Home > Divrei Torah > Parashat Beha’alotkha

Parashat Beha’alotkha

June 9, 2017

by Rabbi Michael Pitkowsky

This week’s parashah begins with a description of the installation and function of the menorah in the Tabernacle.

“Speak to Aaron and say to him: When you set up the lamps, the seven lamps shall give light in front of the lampstand. Aaron did so; he set up its lamps to give light in front of the lampstand, as the LORD had commanded Moses. Now this was how the lampstand was made, out of hammered work of gold. From its base to its flowers, it was hammered work; according to the pattern that the LORD had shown Moses, so he made the lampstand.” (Numbers 8:2-4)

In the detailed instructions for the construction of the Tabernacle that are found in the Book of Exodus one can find the specifics of how the menorah was to be constructed, and what we have in Numbers seems to be the final description of how it was to be used. After these few verses at the beginning of our parashah there are no more instructions relating to the menorah in the rest of the Torah.

Midrash Rabbah contains an interesting explanation of the “why” of the menorah.

Israel said to the Holy One, blessed be He: ‘ Sovereign of the Universe! Do you ask us that we should give light before You? You, surely, are the Light of the universe, and brightness abides with You’; as it is written, ’The light dwells with Him’ (Daniel 2:22)! Yet You say, “let the seven lamps give light at the front of the lampstand.” (Numbers 8:2)…The Holy One, blessed be He, said to them: ‘It is not because I require your service, but in order that you may give Me light even as I have given you light. For what purpose? That you may rise before the nations [of the world], who will say: “See how Israel gives light to Him who gives light to the whole world! ” ”…The Holy One, blessed be He, led them and gave them light; as it says, “And the Lord went before them by day in a pillar of cloud… and by night in a pillar of fire, to give them light” (Exodus 13:21).
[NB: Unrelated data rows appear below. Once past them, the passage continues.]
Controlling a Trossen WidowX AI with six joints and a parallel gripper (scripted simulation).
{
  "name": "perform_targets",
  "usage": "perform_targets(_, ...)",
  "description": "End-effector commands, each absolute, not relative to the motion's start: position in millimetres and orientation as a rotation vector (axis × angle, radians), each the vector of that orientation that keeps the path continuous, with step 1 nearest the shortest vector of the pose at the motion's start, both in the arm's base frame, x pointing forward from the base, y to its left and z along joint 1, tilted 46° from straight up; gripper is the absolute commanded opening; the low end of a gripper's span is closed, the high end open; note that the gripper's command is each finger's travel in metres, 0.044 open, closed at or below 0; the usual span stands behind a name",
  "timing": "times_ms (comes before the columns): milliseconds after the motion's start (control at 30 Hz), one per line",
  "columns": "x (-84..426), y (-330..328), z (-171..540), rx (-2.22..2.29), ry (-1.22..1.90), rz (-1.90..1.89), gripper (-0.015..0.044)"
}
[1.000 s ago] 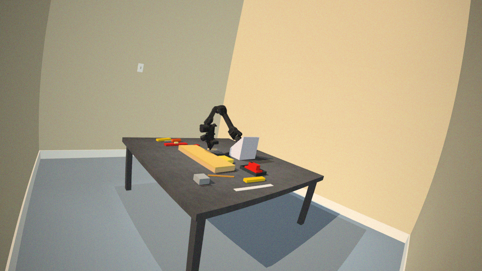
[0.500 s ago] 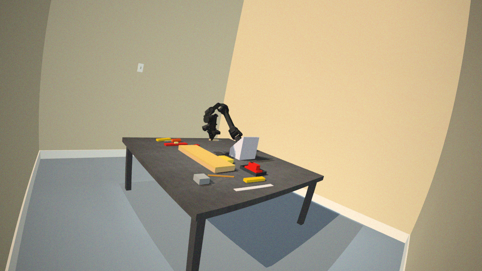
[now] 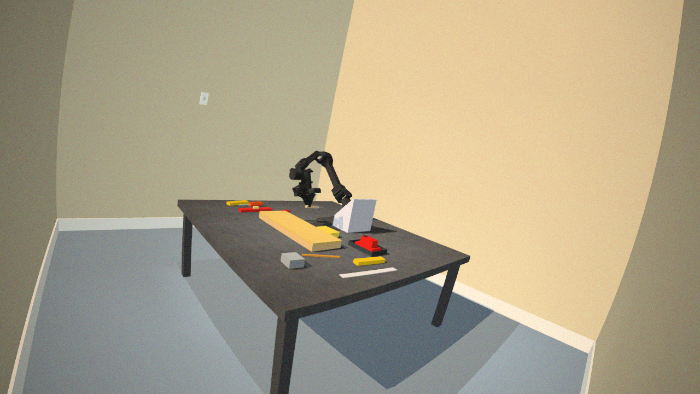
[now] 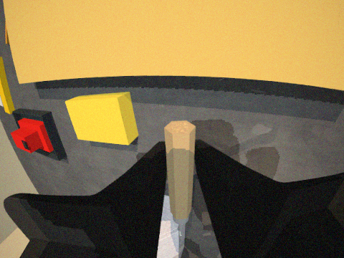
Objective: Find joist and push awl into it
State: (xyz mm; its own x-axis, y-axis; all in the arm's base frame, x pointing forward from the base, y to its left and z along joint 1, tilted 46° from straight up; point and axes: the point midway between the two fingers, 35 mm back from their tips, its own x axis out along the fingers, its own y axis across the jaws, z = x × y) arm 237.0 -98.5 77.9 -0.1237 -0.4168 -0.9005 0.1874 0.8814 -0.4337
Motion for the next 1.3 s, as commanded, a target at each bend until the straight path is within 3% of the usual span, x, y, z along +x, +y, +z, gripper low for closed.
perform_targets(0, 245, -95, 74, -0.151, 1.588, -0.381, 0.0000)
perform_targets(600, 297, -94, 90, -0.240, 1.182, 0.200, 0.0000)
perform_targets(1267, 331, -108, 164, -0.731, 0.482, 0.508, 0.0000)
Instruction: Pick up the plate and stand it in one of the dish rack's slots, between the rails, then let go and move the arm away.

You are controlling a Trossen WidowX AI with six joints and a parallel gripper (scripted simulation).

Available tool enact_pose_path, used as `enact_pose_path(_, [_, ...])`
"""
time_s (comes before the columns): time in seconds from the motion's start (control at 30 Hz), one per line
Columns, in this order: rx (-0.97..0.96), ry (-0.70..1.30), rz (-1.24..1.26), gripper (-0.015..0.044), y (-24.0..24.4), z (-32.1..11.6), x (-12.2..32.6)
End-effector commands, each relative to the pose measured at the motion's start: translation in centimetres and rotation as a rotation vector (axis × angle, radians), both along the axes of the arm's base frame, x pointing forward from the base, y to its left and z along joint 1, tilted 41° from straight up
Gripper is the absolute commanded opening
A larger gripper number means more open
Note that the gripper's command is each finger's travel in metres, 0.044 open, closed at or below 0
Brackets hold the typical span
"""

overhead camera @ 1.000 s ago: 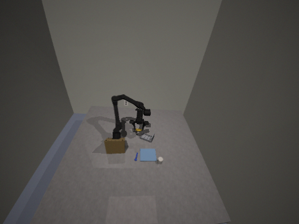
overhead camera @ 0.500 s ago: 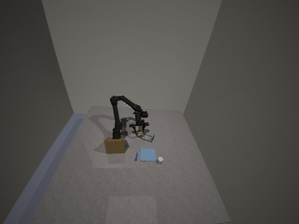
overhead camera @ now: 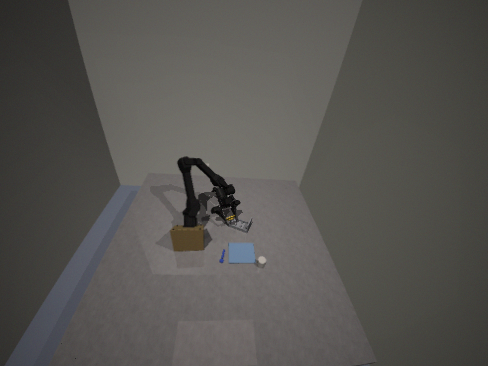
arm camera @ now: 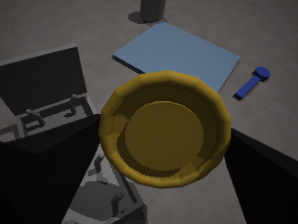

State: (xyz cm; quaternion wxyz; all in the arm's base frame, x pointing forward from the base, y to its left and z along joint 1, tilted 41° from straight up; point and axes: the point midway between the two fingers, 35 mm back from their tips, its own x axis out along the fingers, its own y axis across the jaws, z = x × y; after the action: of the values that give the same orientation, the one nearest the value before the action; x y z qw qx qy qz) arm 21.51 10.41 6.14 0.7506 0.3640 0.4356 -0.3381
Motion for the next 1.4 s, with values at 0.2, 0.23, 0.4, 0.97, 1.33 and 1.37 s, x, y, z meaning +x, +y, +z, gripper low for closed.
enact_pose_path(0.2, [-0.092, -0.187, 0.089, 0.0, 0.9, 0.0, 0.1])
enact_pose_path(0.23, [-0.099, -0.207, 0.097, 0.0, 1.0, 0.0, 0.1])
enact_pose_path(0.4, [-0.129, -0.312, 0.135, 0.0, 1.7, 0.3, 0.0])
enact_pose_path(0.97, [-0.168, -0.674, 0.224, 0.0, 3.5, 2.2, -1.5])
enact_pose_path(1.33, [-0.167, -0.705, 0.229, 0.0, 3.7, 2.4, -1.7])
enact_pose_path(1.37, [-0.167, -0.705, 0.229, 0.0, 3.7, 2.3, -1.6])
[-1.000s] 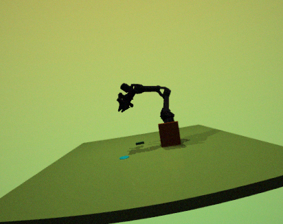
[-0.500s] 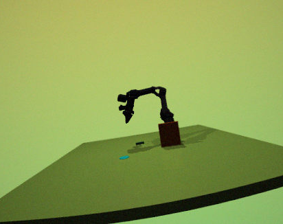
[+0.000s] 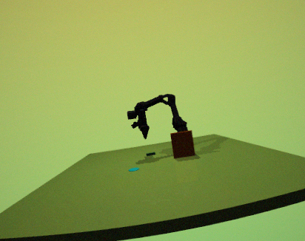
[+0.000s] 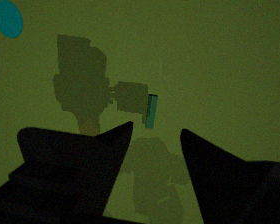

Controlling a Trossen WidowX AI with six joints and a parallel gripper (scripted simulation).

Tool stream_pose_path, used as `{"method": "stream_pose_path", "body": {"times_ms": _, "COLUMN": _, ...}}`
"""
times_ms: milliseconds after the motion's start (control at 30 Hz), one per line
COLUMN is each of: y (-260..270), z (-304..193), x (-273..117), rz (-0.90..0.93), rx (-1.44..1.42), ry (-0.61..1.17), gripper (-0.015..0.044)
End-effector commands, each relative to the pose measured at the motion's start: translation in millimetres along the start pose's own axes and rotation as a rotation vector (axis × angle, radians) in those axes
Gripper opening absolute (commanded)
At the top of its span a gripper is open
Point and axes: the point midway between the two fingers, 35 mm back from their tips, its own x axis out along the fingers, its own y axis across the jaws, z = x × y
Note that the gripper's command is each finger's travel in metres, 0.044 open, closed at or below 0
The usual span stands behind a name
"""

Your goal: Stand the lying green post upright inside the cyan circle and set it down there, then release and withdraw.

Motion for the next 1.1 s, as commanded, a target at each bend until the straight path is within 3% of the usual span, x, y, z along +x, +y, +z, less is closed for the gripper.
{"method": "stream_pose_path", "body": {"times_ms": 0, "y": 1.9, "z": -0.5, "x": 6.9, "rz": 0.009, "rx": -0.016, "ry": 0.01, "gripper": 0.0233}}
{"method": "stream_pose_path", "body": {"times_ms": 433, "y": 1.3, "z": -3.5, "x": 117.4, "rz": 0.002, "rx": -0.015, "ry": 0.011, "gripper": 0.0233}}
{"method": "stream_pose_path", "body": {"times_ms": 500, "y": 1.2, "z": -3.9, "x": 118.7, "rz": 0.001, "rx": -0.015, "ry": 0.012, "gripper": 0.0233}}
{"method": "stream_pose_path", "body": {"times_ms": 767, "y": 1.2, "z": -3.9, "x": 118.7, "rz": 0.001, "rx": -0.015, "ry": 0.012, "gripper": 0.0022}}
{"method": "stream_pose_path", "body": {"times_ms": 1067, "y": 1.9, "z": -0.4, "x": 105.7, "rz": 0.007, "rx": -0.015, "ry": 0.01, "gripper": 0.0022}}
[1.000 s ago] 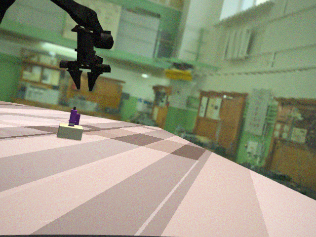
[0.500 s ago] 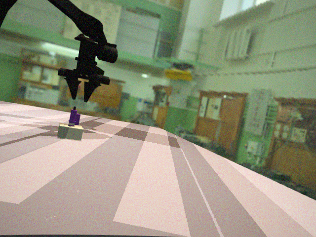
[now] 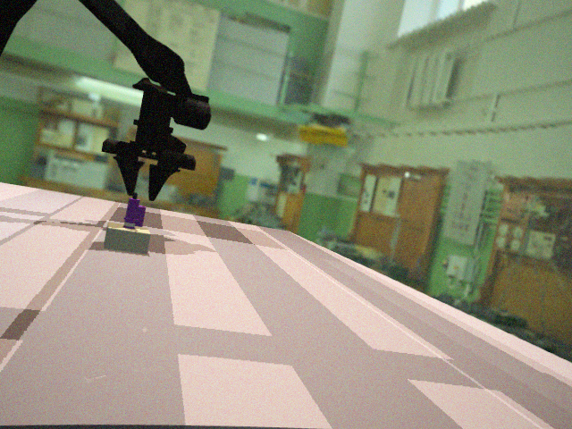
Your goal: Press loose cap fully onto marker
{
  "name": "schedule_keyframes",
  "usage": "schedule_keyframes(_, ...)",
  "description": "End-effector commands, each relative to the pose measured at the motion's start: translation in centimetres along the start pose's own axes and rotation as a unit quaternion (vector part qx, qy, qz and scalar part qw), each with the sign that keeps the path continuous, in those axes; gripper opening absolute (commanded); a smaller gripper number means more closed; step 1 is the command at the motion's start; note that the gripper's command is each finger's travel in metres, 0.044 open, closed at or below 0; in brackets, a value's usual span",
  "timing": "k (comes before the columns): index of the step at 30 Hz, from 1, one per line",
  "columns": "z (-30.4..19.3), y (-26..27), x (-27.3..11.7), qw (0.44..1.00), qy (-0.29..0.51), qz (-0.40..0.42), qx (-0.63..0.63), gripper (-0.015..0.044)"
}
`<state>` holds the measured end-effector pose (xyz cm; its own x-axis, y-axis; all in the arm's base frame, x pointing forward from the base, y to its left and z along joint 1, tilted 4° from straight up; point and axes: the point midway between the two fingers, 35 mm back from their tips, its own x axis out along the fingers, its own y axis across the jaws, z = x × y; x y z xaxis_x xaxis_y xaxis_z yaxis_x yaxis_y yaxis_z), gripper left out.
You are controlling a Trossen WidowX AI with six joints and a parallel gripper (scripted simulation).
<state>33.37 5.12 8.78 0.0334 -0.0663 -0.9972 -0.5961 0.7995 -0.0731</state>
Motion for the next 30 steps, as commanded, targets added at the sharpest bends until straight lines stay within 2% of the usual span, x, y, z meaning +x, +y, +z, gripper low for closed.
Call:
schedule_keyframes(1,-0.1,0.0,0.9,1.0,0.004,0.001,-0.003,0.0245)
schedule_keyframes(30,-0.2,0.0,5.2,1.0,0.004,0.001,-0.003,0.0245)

When the Tabernacle was erected, the Holy One, blessed be He, called to Moses and said to him: ‘Now you give light to Me; as it says, “When you set up the lamps” (Numbers 8:2); implying: in order that you may be elevated. (Bemidar Rabbah 15:5)

Rabbi Chaim Shmuelevitz of the Mir Yeshiva interpreted this midrash to be teaching us the value of gratitude, hakarat ha-tov. God does not need the light of the menorah, but the Children of Israel light it in order to acknowledge their gratitude for the light and guidance that God provided for them while they were wandering in the desert. The lighting of the menorah not only symbolizes the Children of Israel’s gratitude towards God, but it also provides an example to the nation of the world and a way in which Israel can be elevated along with the light of the menorah.

In his comments on this parashah Rabbi Shmuelevitz goes on to list the instances within the Bible when people exhibited gratitude, not only towards God and other people, but also towards inanimate objects. We are often blessed to have been helped by others and to have had our paths lit by them, showing gratitude is just one way of acknowledging what others have done for us.